Molten plastic induced noncovalent interactions for tunable cellulose fast pyrolysis

Fast pyrolysis of lignocellulosic biomass is a promising approach for producing biofuels and renewable chemicals, but the resultant bio-oil quality and diverse product distributions limit its widespread adaptation. Concurrently, the accumulation of waste plastics in the environment, particularly polyolefin thermoplastics, is becoming a growing threat. Co-pyrolysis of biomass with hydrogen-rich thermoplastics has shown promise for producing high-quality bio-oils, presenting an attractive solution to waste management. However, a molecular-level understanding of the synergy of the two components in the molten phase during co-pyrolysis is still lacking. In this work, we report the discovery of catalytic and inhibitory effects on cellulose fast pyrolysis caused by noncovalent interactions (NCIs) induced by molten plastics. Our microreactor experiments demonstrated that selectivity toward cellulose-derived anhydrosugars, small oxygenates, or furans increased due to the presence of polyketone, polyethylene glycol, or polystyrene, respectively, which are three thermoplastics with distinct functional groups. Density functional theory calculations reveal that key cellulose pyrolysis pathways leading to major products are catalyzed or inhibited due to perturbations of transition state geometries and partial charges caused by the NCIs induced by plastic functional groups.

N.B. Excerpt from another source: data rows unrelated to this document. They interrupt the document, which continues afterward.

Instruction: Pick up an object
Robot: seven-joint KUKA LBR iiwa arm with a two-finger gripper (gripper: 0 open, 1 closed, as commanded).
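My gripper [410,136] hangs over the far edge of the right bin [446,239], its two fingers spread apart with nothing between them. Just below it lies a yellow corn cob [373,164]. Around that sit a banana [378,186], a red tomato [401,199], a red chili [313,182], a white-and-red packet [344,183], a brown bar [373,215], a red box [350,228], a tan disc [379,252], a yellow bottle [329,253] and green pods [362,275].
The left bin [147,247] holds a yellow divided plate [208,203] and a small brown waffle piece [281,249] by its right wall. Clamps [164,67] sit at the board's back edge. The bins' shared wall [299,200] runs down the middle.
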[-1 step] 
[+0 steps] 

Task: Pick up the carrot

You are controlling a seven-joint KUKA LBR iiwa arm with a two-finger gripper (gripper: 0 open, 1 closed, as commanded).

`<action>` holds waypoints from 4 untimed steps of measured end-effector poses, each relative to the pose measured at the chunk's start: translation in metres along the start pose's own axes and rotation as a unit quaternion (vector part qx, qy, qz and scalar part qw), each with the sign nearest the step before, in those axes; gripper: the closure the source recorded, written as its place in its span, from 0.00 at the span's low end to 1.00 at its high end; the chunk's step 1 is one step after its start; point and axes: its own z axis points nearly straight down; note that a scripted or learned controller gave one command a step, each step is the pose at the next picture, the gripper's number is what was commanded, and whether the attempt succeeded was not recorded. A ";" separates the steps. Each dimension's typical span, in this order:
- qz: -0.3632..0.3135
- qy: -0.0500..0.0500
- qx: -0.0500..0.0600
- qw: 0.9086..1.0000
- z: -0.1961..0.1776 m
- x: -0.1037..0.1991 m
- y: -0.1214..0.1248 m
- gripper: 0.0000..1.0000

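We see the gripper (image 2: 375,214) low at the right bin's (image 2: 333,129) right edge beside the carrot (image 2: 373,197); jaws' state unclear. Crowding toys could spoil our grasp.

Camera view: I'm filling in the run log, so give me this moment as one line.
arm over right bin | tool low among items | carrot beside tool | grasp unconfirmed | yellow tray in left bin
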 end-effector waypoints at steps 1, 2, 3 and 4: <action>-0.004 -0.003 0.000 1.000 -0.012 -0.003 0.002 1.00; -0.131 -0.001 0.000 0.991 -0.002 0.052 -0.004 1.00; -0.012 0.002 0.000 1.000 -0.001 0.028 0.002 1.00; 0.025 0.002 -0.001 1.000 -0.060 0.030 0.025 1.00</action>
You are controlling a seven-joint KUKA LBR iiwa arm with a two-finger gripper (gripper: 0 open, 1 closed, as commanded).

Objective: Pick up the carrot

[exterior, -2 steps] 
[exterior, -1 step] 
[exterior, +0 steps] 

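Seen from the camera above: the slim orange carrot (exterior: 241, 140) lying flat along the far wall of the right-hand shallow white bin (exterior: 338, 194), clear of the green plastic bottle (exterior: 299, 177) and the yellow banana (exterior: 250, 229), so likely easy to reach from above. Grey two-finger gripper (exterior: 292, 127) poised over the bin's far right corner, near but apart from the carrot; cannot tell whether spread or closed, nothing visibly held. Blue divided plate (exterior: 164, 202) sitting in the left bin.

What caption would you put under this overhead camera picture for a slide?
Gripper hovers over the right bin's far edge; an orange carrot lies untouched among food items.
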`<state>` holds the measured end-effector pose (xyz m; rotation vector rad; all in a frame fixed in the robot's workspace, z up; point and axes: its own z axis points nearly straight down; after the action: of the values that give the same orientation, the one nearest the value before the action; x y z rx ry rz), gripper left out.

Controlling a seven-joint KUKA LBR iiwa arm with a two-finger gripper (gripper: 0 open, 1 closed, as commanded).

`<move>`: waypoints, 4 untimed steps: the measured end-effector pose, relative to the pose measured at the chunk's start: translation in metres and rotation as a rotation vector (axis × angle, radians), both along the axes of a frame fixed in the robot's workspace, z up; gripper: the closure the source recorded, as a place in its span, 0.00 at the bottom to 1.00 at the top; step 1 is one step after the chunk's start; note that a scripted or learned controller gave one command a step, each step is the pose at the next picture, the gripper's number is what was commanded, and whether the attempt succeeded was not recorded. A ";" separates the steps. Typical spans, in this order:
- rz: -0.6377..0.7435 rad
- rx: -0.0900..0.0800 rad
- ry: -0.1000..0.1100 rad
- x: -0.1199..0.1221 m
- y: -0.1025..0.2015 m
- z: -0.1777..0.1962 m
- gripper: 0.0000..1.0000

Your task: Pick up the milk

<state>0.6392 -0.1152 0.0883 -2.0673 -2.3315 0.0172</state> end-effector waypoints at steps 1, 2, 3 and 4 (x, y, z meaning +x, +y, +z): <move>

This discovery offers insights and opportunities for tuning cellulose fast pyrolysis via NCIs using a new family of unconventional molten plastic catalysts or inhibitors. Waste plastics as catalysts: functional groups in molten plastics induce noncovalent interactions, selectively catalyzing the formation of bio-based chemicals during cellulose fast pyrolysis.

Automated summary

This study reveals the catalytic and inhibitory effects on cellulose fast pyrolysis induced by noncovalent interactions (NCIs) caused by molten plastics. Different functional groups in plastics catalyze or inhibit key cellulose pyrolysis pathways, leading to increased selectivity towards bio-based chemicals. This discovery offers insights and opportunities for tuning cellulose fast pyrolysis via NCIs using molten plastic catalysts or inhibitors.